How metadata from a content is structured in a hierarchical model

Every time that a content is ingested into Sidra platform, it will be stored some metadata of the content for tracking purposes and for having the information ready in order export the content.

The metadata stored from a content is organized in a set of elements related between them, that is called the 'metadata model'. The structure of the relationships between the elements of the metadata model is basically a hierarchy. These are the elements and the relationships between them:

  • Asset represents the content imported in Sidra. Each asset contains metadata information about the content, for example a unique identifier across the platform, the date of the asset, etc. Every asset is associated with an entity.
  • Entity defines the common properties of a group of assets in terms of structure of the content. Every content ingested will generate its own asset, but all the content that share the same structure will be associated to the same entity. Each entity contains metadata information about encoding, separators, null values management, etc. Each entity contains a set of Attributes and every entity belongs to a Provider.
  • Attribute defines the metadata information of a column of the content, for example the type of the values in the column, the order respect other columns of the same entity, the name, etc. It also contains information about how the content will be ingested into the Data Lake. Each attribute belongs to an Entity.
  • AttributeFormat defines a transformation of the values of a column in order to be ingested into the Data Lake. For example, it can be used when the content has a boolean value with the value represented as "1" or "0" and it will be stored in the Data Lake as "TRUE" or "FALSE". Each attribute format belongs to an attribute.
  • Provider is a logic set of entitys, usually representing content with the same origin. Each Provider belongs to a Data Storage Unit.
  • Data Storage Unit (DSU) is a logical and physical isolation of data inside the Data Lake. The set of all the DSUs conforms the Data Lake.

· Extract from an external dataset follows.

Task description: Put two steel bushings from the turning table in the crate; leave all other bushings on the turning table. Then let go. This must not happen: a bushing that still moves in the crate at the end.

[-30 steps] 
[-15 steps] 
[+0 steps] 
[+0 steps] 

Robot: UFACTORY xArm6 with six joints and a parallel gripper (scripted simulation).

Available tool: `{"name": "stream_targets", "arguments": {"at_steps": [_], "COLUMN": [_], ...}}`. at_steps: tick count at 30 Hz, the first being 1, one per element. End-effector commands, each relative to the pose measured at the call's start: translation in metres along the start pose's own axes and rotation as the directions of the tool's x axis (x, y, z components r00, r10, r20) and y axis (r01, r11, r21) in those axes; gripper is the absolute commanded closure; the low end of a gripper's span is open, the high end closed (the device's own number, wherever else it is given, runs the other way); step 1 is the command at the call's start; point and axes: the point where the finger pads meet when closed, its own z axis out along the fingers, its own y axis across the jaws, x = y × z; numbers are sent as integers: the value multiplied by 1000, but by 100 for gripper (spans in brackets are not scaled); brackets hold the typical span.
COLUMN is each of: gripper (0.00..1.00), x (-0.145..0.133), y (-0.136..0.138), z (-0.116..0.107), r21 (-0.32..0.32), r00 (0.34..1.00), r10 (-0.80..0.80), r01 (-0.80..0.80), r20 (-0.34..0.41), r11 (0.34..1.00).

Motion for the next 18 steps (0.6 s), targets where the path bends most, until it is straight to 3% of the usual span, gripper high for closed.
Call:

So the metadata model hierarchy is like following:

 1
 2
 3
 4
 5
 6
 7
 8
 9
10
11
Data Lake 
    |
Data Storage Unit 
    |
Provider 
    |
Entity <----- Asset
    |
Attribute
    |
AttributeFormat

When a new type of content wants to be added to the Data Lake, it is necessary to associate it with an entity that is integrated in the metadata model. If there are missing elements of the model, it is required to create them too:

  • The Data Lake is the sum of all the DSUs, so it is never required to create one.
  • The DSU is tight to the infrastructure and it is created in the deployment of Sidra. Unless it is required that the new type of content to be isolated physically to the rest of the data of the Data Lake, it will not be necessary to create a new DSU.
  • It will be definitely required to create a new entity.
  • It could be necessary to create a new provider if the new entity does not belong to any of the existing providers.
  • It will also be necessary to create several attributes, one for each field -or column- of the new type of content.
  • AttributeFormats are optional, it will depend on the need of the new attributes to be transformed.